Mild cases may have no symptoms and may be picked up incidentally. These may not require treatment particularly if the macula is not involved. In other cases there may be blurred vision. In the most severe cases the eye becomes red, painful and blind. 

 

Types of Retinal Vein Occlusions

Central Retinal Vein Occlusion

Central Retinal Vein Occlusion occurs when the major central retinal vein, draining blood from the entire retina, is blocked. This results in poor blood flow throughout the retina and can cause severe loss of vision.

Branch Retinal Vien Occlusion

When branches of the central retinal vein become blocked, it is called Branch Retinal Vein Occlusion (BRVO). 

A smaller area of the retina is usually affected. 

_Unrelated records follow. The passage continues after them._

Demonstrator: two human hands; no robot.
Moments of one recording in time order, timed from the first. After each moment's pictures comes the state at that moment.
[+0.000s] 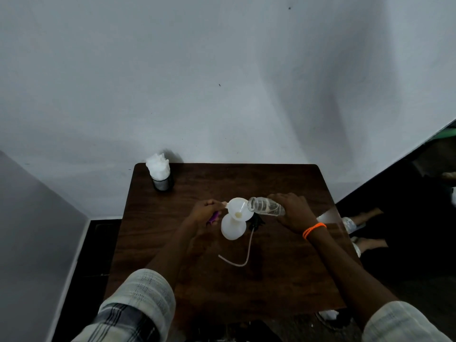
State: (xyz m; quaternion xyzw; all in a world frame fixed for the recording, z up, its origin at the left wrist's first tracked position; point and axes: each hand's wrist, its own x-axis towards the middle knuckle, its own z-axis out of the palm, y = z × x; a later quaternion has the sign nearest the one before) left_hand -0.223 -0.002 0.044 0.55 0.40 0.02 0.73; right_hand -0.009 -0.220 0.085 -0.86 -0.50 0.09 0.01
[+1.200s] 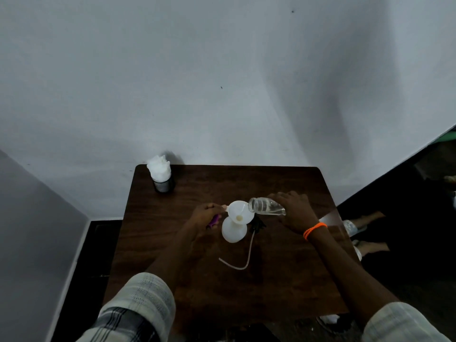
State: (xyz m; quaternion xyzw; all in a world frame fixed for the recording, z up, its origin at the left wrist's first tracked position) left_hand -0.223 -0.002 0.037 0.55 0.41 0.02 0.72; right_hand -0.008 -0.212 0.094 -0.85 -0.51 0.07 -0.06
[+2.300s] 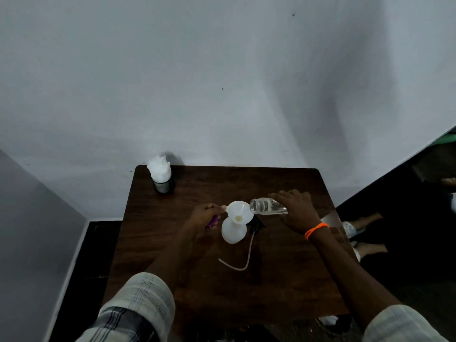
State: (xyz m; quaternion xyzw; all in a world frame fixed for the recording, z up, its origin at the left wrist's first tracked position) left_hand -0.222 0.003 0.031 0.55 0.42 0.02 0.72; right_hand -0.011 -0.211 0.108 -0.85 -0.51 0.06 -0.10
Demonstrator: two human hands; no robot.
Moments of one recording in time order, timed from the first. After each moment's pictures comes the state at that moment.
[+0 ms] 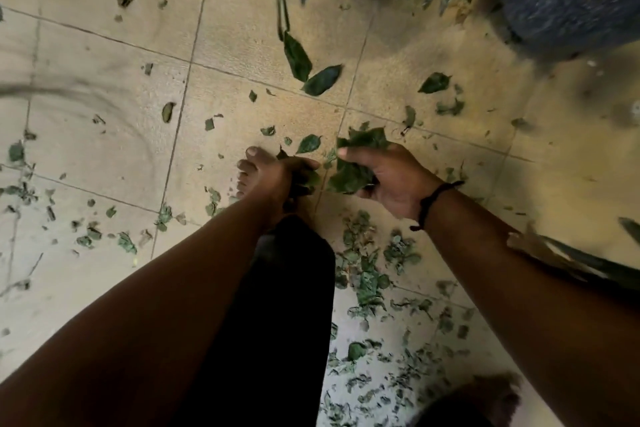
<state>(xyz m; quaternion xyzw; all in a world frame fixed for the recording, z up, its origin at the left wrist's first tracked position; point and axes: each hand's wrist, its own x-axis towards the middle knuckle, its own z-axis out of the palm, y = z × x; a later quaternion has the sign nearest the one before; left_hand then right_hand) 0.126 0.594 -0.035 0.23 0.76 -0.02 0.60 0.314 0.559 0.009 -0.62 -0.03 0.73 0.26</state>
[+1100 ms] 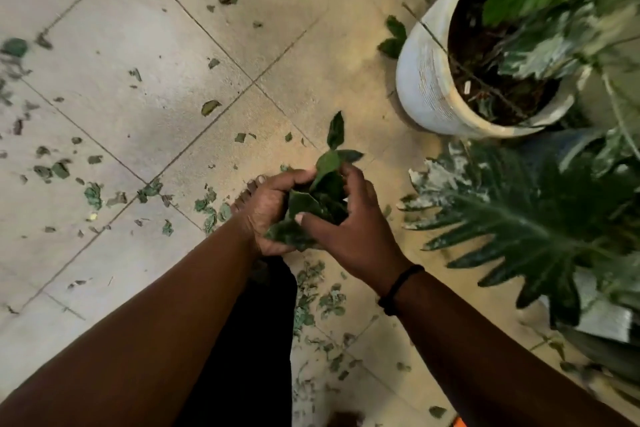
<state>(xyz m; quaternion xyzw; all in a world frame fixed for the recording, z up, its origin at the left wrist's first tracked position) 0.097 0.640 0.090 -0.13 0.33 0.30 0.88 0.233 0.644 0.146 -0.65 -0.52 0.56 0.06</state>
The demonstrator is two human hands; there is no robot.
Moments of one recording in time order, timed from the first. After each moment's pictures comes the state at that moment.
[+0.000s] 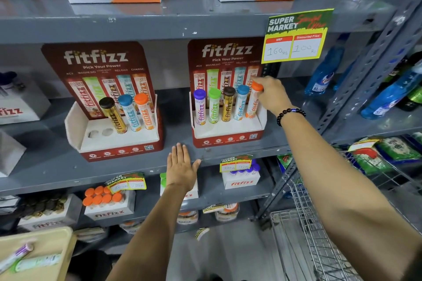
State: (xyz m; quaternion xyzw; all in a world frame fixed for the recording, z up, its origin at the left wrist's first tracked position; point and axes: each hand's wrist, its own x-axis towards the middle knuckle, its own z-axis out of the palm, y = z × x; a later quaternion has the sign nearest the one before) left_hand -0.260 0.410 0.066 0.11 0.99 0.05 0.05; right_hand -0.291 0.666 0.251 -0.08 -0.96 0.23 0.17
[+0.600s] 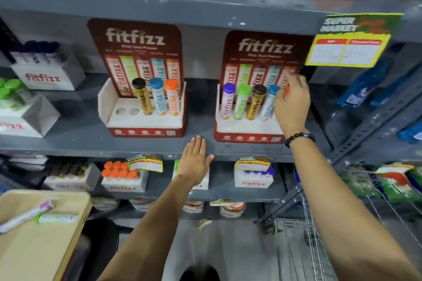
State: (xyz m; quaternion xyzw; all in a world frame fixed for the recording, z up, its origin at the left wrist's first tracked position) left_hand -0.258 0.391 0.067 0.15 0.98 0.10 0.06; right_hand -0.279 0.614 0.239 -0.08 -0.88 0.27 0.37
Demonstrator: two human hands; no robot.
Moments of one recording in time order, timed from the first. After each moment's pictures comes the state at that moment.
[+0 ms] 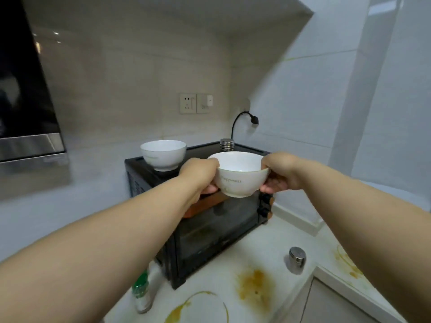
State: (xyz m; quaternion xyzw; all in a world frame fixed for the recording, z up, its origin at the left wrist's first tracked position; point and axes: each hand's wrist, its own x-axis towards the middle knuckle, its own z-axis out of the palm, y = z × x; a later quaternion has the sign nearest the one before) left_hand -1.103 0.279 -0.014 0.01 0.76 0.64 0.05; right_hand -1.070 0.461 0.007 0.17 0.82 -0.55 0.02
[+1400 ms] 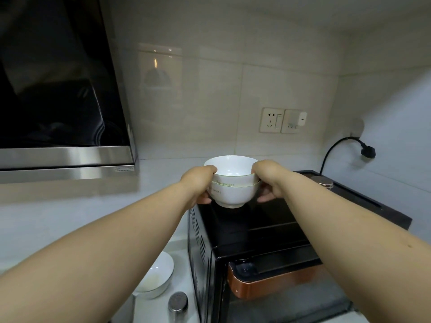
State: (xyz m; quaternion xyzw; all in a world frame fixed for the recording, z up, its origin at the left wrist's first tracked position) left_hand -1.256 0.163 -0.004 -0.15 0.76 0.63 -0.05; right_hand -1.295 0.318 0.020 0.04 0.83 -0.54 0.10
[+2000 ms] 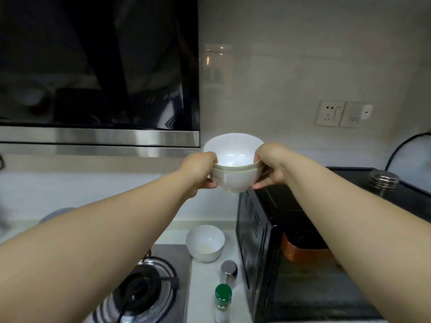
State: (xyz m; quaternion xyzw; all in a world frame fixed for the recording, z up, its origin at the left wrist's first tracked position) left_hand -1.143 0.086 0.004 -0.18 0.72 0.65 -0.16; right_hand -1.216 0.228 0.032 -0.08 0.80 -0.57 0.16
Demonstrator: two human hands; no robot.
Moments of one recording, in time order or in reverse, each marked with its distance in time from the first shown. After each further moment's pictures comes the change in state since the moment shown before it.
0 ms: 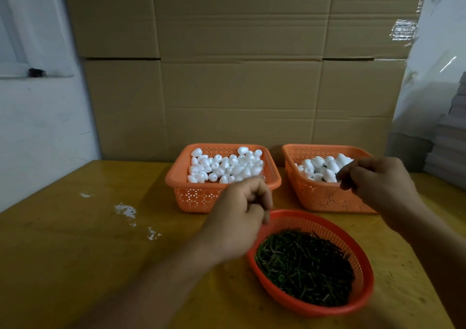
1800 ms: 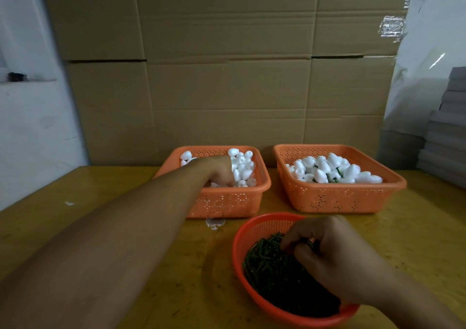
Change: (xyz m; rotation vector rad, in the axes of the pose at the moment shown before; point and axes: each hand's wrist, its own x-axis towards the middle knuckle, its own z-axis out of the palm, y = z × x) left_hand 0.167 -0.077 -0.049 0.979 -0.393 -0.590; right_hand -0.076 0.000 0.024 -0.339 -0.489 -0.411
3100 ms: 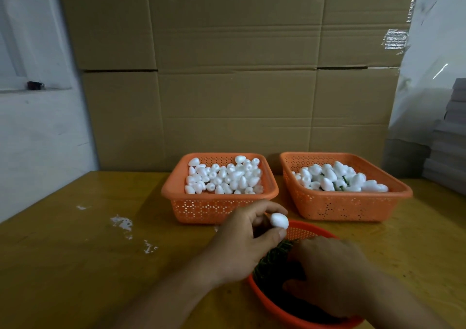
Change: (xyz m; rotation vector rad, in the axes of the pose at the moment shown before) left_hand -0.163 0.030 0.087 -0.961 0.269 0.625; right_hand 0.011 -0.022 0.013 -0.565 -0.372 0.126
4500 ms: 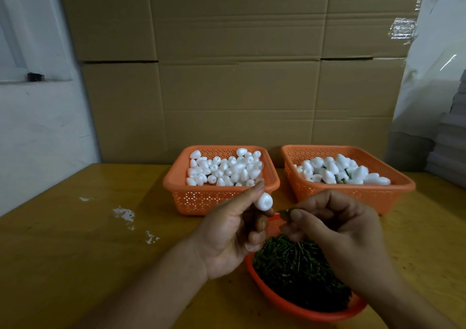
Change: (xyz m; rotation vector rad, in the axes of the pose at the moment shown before) left_hand -0.003 0.025 -0.010 -0.774 0.012 -0.470; right_hand 0.000 0.000 0.010 1.468 0.775 -0.271
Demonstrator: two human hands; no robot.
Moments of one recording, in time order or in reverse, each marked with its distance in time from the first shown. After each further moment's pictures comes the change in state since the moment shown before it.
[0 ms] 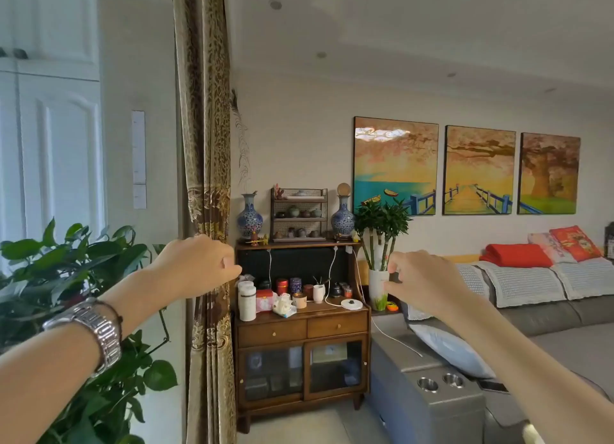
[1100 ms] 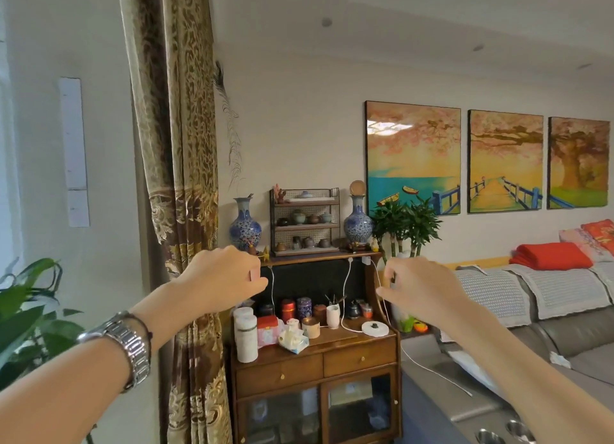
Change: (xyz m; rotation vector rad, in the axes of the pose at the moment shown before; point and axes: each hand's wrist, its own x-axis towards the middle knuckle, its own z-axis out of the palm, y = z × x) left_hand 0.282 -0.098 0.156 -0.019 -0.020 0.076; right_hand 0.271 -0.026 0.208 0.032 0.058 0.032
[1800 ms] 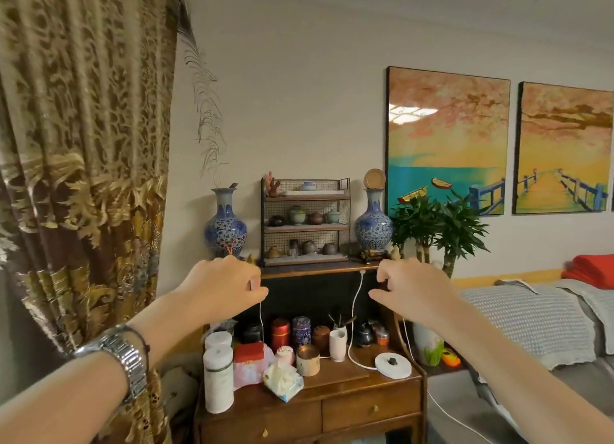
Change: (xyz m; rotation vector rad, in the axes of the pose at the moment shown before) left_hand 0.293 -0.029 0.177 -0.056 -0.034 -0.041; right_hand 0.254 0.096 0.216 0.054 -0.053 -0.066
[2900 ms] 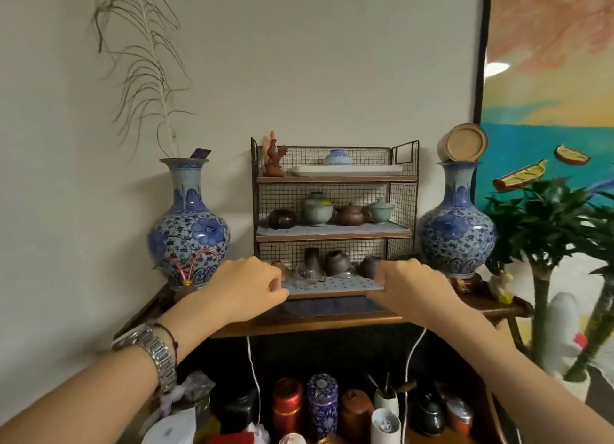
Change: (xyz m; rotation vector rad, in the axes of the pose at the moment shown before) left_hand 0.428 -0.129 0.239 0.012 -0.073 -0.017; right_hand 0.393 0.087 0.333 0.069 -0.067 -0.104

Visual loss varies but is not as severe as with a Central Retinal Vein Occlusion.

 

How is Retinal Vein Occlusion Diagnosed?

An RVO is typically diagnosed by examining the retina after dilating the pupils. Your Ophthalmologist will be able to recognise the characteristic pattern of haemorrhages that occurs in a CRVO or BRVO. 

 

Further tests include  Optical Coherence Tomography (OCT) to quantify the degree of macular swelling (Macular Oedema).

 

Fluorescein Angiography and OCT Angiography are useful to identify the degree of underlying damage to the circulation and in some cases, to guide laser therapy.  

 

Blood tests may be ordered to help determine the underlying cause of the condition. You may be referred back to your general medical practitioner or a physician for such investigations.

 

How is Retinal Vein Occlusion treated?

The treatment recommended will depend on the severity of the Retinal Vein Occlusion and the effect on vision.

 

Mild cases of Retinal Vein Occlusion may require no treatment. A small proportion of RVOs do settle spontaneously.

 

More severe cases in which vision is reduced, may require treatment, such as:

  • Intravitreal Anti-VEGF Injections

  • Intravitreal Steroid Injections

  • Retinal Laser Treatment

 

Successful treatment of Retinal Vein Occlusion may take months or even years in severe cases.

 

Central Retinal Artery Occlusion (CRAO)

 

Central Retinal Artery Occlusion (CRAO) is an ocular and medical emergency concerning the eyes and usually occurs in conjunction with a cerebral stroke. It requires immediate attention.

 

CRAO is a disease occurs when the flow of blood through the central retinal artery is blocked (occluded). 

 

Cerebral retinal artery occlusion usually occurs in men, between 60 – 65 years of age.

 

Central retinal artery occlusion occurs due to obstruction to the retinal blood flow. There are several different causes of this occlusion, these can include:

 

carotid artery atherosclerosis,

thrombus formation or an embolus causing occlusion, 

trauma, or

vasculitis.

 

There are multiple risk factors and causes associated with CRAO and most of them are identical to ischemic stroke causes. These causes are:

 

  • High blood pressure (Hypertension)

  • Obesity

  • Diabetes

  • Smoking

  • High cholesterol (Hyperlipidemia)

  • Coagulopathy disorders

  • Male gender

  • Age above 60

  • Cardiovascular disease

 

When the retina gets oxygen-starved during the blockage, severe vision loss occurs in the affected ischemic area.

 

The telltale presenting complaint of CRAO is a sudden onset, painless, persistent monocular vision loss. 

 

This vision loss can range from the inability to count fingers to light perception only in 90% of the cases.